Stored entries

———

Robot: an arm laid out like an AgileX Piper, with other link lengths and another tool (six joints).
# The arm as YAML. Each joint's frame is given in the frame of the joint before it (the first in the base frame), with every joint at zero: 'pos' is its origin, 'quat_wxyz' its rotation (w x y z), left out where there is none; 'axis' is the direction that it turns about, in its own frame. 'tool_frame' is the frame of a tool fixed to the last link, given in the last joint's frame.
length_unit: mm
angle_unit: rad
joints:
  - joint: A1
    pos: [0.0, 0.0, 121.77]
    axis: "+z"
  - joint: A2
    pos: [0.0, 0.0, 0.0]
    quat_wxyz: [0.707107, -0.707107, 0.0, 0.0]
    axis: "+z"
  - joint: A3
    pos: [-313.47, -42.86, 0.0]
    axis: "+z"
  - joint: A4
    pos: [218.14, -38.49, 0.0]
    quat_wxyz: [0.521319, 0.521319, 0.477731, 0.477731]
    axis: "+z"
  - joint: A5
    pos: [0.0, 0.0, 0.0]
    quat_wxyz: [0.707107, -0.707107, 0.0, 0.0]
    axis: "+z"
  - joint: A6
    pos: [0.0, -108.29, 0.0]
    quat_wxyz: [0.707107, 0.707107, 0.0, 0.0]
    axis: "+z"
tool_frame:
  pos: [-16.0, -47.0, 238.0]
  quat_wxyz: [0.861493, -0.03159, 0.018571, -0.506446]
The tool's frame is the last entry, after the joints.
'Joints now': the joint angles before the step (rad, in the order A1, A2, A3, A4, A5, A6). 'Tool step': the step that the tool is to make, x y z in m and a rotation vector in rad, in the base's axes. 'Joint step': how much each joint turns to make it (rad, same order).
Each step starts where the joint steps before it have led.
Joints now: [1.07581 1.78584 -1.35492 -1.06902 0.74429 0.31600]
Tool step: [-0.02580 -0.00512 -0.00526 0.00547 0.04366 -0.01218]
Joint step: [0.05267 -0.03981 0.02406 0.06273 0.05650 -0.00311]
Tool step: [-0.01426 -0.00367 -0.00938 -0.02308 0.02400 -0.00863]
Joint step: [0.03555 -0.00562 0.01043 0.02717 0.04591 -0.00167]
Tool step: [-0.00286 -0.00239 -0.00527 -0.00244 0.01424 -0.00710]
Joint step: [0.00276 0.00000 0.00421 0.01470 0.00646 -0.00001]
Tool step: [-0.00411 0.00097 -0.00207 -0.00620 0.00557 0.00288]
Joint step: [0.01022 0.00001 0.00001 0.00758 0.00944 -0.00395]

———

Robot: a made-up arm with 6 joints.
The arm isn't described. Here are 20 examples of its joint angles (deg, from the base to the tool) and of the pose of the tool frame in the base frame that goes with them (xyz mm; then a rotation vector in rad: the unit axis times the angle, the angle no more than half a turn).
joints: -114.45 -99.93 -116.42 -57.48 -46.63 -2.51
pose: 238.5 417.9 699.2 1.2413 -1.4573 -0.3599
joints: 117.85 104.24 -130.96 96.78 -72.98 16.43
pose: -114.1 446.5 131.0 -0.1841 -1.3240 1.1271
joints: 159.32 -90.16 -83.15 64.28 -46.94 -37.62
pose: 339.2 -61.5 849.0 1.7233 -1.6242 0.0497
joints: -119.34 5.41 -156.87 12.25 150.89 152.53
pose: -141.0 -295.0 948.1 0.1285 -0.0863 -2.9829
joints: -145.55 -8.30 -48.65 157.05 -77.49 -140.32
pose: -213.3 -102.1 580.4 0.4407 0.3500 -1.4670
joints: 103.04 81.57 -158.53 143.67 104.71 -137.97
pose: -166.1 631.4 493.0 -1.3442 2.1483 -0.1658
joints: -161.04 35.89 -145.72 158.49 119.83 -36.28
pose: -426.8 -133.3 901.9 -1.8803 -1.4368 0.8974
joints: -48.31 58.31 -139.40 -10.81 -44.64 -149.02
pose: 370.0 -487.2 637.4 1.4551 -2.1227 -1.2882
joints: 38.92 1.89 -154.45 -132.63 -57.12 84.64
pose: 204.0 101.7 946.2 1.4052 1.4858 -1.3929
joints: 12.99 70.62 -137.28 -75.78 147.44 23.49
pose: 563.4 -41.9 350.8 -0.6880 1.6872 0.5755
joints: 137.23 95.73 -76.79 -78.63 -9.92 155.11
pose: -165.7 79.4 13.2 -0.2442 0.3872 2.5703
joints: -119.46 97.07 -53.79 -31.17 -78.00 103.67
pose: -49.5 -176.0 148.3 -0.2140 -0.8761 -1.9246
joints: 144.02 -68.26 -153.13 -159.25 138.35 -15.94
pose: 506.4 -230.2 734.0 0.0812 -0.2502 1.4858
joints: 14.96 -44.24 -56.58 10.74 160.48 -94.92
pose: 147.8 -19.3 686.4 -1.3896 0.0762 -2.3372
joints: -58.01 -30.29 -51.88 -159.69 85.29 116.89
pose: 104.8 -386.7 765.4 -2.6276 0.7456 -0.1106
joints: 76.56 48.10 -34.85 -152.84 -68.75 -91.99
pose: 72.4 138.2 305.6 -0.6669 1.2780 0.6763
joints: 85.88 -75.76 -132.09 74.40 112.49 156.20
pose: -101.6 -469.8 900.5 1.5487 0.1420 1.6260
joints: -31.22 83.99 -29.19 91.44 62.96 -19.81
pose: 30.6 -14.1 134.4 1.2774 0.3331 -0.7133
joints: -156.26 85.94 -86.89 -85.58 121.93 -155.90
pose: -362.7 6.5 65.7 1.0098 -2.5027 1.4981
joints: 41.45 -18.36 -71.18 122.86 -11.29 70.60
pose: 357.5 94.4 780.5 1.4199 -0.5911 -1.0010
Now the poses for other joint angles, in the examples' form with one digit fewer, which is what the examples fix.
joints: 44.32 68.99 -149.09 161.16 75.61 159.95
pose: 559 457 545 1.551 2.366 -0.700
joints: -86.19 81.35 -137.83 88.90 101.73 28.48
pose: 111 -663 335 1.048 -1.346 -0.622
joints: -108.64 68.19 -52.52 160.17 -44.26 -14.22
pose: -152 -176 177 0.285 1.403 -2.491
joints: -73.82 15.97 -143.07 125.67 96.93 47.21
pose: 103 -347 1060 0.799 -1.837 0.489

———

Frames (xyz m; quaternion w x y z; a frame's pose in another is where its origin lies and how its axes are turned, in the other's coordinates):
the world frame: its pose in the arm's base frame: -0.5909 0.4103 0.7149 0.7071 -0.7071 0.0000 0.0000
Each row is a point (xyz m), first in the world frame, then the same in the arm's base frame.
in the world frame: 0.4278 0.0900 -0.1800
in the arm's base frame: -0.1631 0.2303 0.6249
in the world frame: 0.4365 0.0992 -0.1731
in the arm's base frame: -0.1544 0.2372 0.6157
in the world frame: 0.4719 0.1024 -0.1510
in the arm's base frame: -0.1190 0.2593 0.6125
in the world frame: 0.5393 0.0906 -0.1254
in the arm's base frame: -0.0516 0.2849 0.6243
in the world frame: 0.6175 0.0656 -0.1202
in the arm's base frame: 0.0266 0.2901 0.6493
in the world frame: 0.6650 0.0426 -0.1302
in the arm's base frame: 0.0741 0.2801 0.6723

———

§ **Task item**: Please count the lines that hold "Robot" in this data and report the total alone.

§ **Exercise result**: 2